Tuesday, August 20, 2013

Release of Sen. Ted Cruz’s Canadian birth certificate sparks questions about dual citizenship

By Scott Kaufman/Raw Story
On Sunday, Sen. Ted Cruz (R-T) released his birth certificate to the Dallas Morning News. The official document is from the Edmonton branch of the Province of Alberta’s Department of Health, and indicates that the Republican presidential hopeful was born in Calgary to a Cuban father and an American mother. To those who believe natural-born citizenship requires birth on United States soil, like Donald Trump, a Cruz candidacy would present similar eligibility issues to those that both President Obama and his opponent, Sen. John McCain, faced during the 2008 election. Constitutional scholars, including Cruz himself, think the “birther” issue is irrelevant, given that Cruz’s mother was born in Wilmington, Delaware. Her American citizenship, they claim, makes him a natural-born, instead of a naturalized, citizen of the United States.
The requirement that Presidents be natural-born stems from an idea most succinctly articulated by Alexander Hamilton in “Federalist #68,” in which he notes “the desire in foreign powers to gain an improper ascendant in [American] councils.
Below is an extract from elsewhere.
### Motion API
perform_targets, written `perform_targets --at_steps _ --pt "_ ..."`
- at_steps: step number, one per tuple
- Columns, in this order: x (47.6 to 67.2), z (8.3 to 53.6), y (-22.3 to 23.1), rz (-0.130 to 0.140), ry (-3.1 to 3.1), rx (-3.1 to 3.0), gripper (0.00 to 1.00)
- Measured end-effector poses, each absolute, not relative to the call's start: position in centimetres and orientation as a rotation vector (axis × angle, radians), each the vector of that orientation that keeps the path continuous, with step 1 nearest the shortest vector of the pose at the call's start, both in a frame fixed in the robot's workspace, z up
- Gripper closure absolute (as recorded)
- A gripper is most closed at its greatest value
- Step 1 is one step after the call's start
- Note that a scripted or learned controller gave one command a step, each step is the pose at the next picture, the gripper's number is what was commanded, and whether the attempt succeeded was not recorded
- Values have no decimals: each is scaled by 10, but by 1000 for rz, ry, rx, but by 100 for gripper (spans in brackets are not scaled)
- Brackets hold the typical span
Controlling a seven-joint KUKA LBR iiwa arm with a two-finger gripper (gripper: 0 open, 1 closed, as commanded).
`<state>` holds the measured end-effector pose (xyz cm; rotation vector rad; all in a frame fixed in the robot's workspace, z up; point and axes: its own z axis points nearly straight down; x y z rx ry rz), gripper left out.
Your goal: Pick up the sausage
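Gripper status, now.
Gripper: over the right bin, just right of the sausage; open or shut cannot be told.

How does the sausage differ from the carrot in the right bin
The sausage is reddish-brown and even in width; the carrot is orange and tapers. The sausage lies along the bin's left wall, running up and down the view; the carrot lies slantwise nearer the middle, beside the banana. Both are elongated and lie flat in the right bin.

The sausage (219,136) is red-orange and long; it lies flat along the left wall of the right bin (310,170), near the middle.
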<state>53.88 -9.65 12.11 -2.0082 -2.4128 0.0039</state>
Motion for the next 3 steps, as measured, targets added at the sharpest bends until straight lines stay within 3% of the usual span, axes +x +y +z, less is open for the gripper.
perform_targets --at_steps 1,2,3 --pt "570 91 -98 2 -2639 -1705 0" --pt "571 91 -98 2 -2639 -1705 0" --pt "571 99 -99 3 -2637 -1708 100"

How could they better gratify this, than by raising a creature of their own to the chief magistracy of the Union?” In the case of Cruz, his status as a natural-born citizen would seem to preclude him from being such a creature.
However, Canadian lawyers inform the Morning News that Cruz’s Calgary birth automatically granted him Canadian citizenship because his father, Rafael Cruz, had moved to Canada in the 1960s and was considered a permanent resident at the time of Cruz’s birth in 1970. Canadian law stipulates that the child of a permanent resident is conferred Canadian citizenship.
The result is that Cruz apparently currently retains his citizenship in both the United States and Canada. No one claims that Cruz is a Canadian Manchurian candidate but, as the last two presidential elections have proven, any question about a candidate’s eligibility to hold the Office of the Presidency will find traction in certain portions of the electorate.
Unless, that is, Cruz publicly renounces his Canadian citizenship. His spokeswoman, Catherine Frazier, indicates that is unlikely to happen: “Senator Cruz became a U.S. citizen at birth, and he never had to go through a naturalization process after birth to become a U.S. citizen. To our knowledge, he never had Canadian citizenship, so there is nothing to renounce.”
UPDATE: Cruz renounced his Canadian citizenship on Monday afternoon, but said he had nothing against the country.
“I got my U.S. passport in high school,” he said in a statement reported by the Associated Press.
“Because I was a U.S. citizen at birth, because I left Calgary when I was 4 and have lived my entire life since then in the U.S., and because I have never taken affirmative steps to claim Canadian citizenship, I assumed that was the end of the matter. Now The Dallas Morning News says that I may technically have dual citizenship. Assuming that is true, then sure, I will renounce any Canadian citizenship. Nothing against Canada, but I’m an American by birth and as a U.S. Senator, I believe I should be only an American.”